TASK TO CARRY OUT | Go through the material line by line and copy each one with the word "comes".

INPUT MATERIAL |
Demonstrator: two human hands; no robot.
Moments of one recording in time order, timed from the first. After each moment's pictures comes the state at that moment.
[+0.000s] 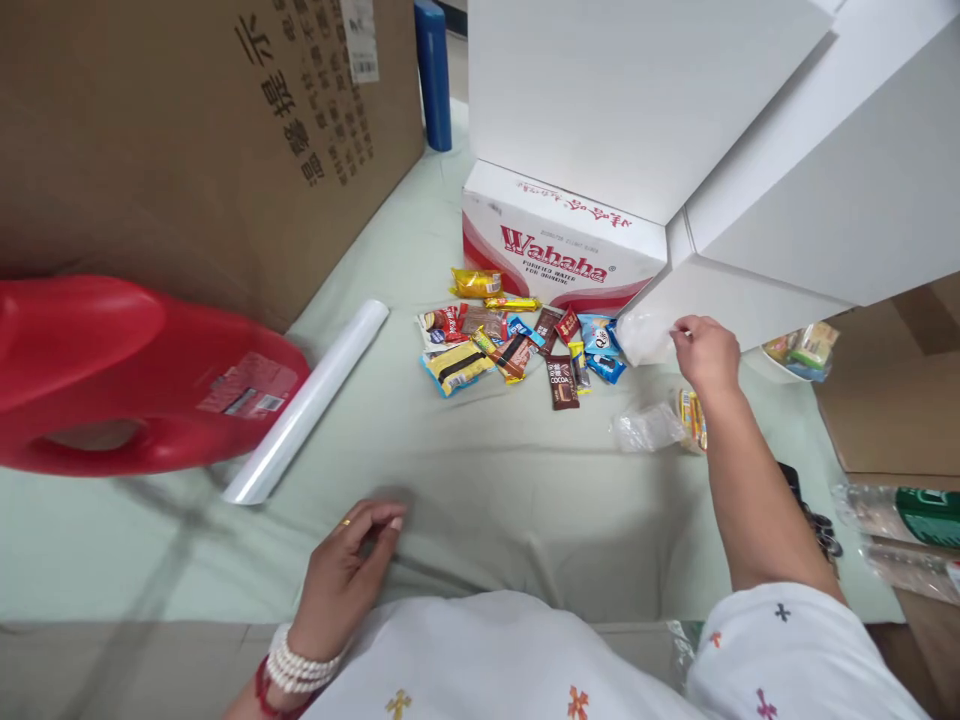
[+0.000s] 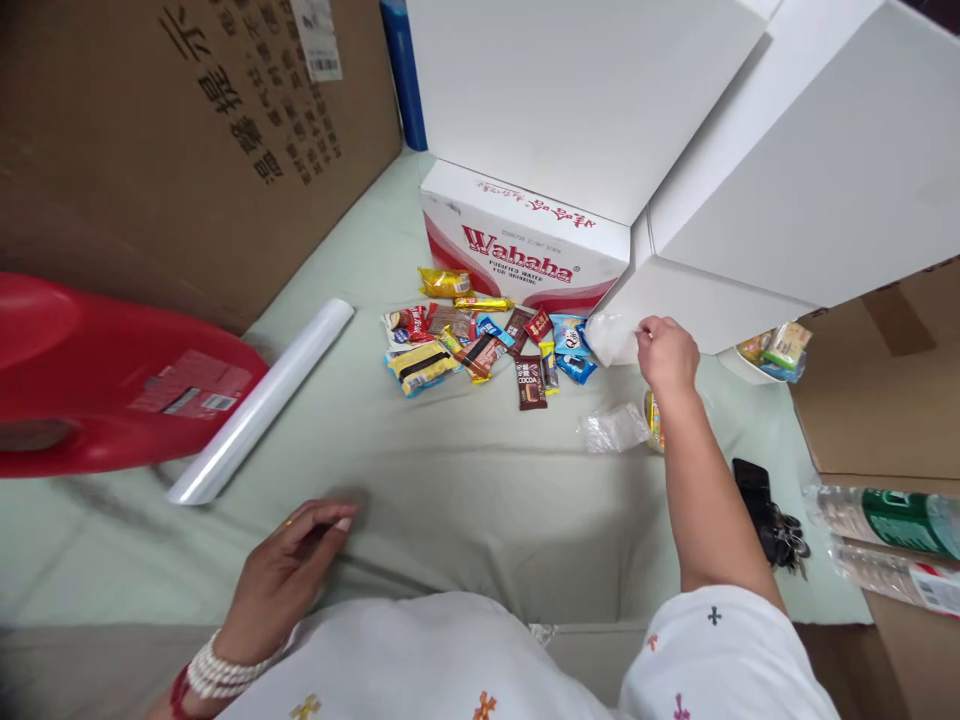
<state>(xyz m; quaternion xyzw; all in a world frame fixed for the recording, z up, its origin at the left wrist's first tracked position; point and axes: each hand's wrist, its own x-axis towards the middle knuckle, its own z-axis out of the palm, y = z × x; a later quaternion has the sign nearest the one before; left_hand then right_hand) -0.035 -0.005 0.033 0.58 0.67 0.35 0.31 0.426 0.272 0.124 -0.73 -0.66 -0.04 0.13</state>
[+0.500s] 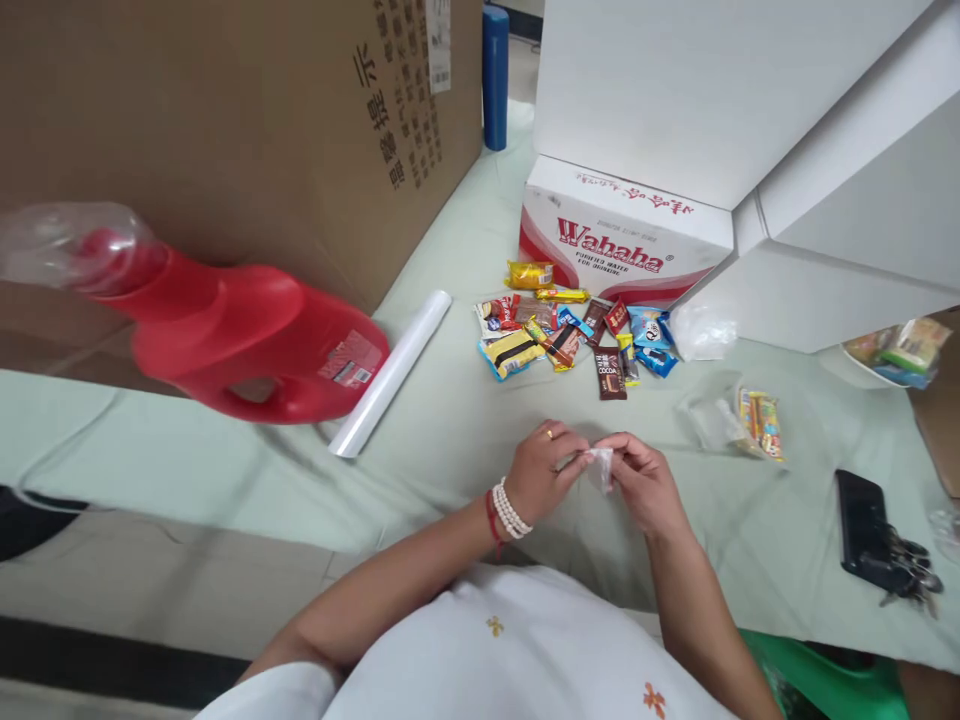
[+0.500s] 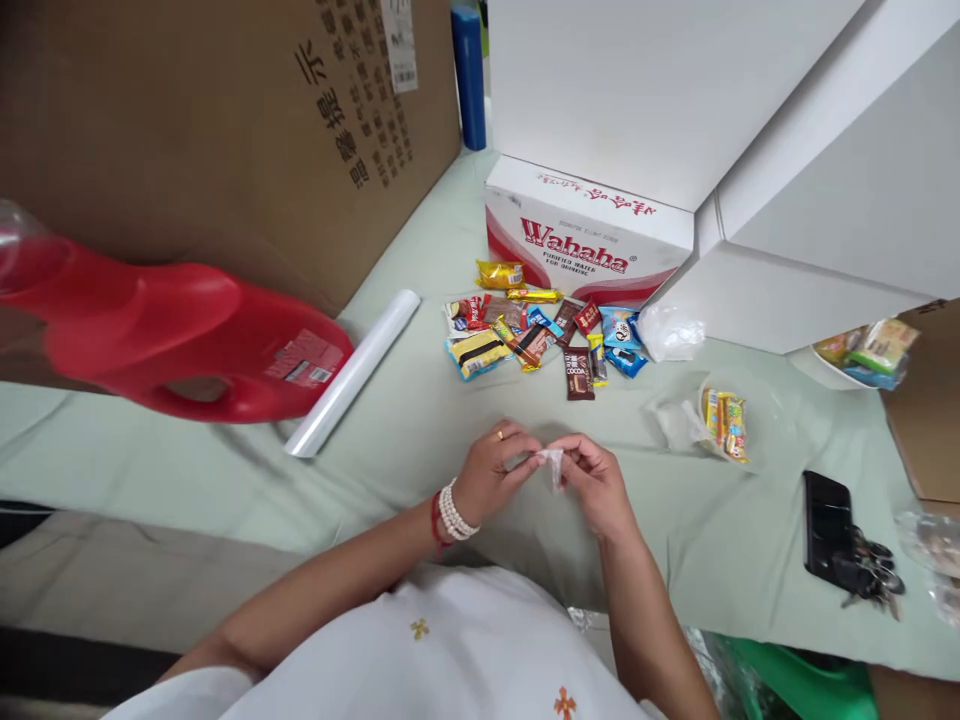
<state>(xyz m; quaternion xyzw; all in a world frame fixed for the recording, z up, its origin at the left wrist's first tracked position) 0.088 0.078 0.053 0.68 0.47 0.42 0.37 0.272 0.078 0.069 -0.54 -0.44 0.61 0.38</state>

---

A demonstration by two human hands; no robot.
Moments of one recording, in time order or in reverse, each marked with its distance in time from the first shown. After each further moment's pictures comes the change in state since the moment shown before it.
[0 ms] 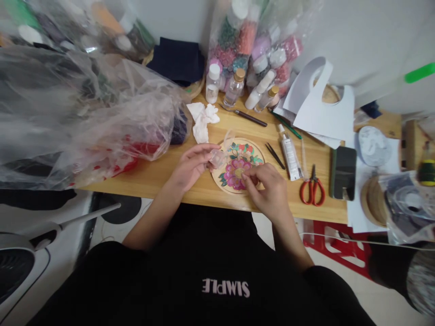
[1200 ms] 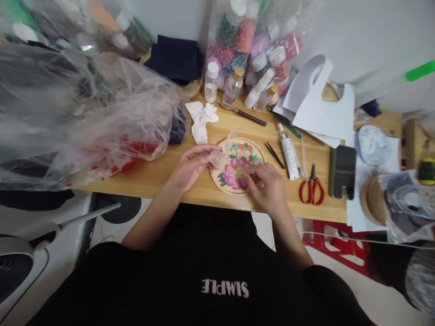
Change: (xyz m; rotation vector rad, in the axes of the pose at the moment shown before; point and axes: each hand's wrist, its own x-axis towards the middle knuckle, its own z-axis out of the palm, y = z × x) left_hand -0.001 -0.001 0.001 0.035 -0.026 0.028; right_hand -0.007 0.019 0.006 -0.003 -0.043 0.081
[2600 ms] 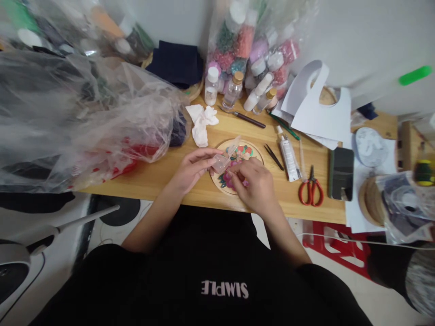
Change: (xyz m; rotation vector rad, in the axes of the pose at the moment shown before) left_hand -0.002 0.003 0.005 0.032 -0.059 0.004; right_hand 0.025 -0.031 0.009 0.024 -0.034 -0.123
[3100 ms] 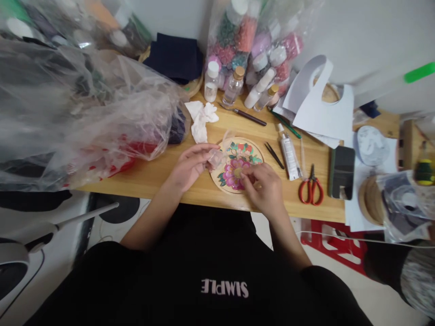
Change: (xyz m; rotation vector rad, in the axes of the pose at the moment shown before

RESULT |
Moments of one recording in time order, timed from the first. After each moment's pictures comes the state at that moment.
Moments of one recording, in time order or in reverse, each marked with its distance in time from the first shown. After each further moment's pictures comes the change in state since the moment shown before it.

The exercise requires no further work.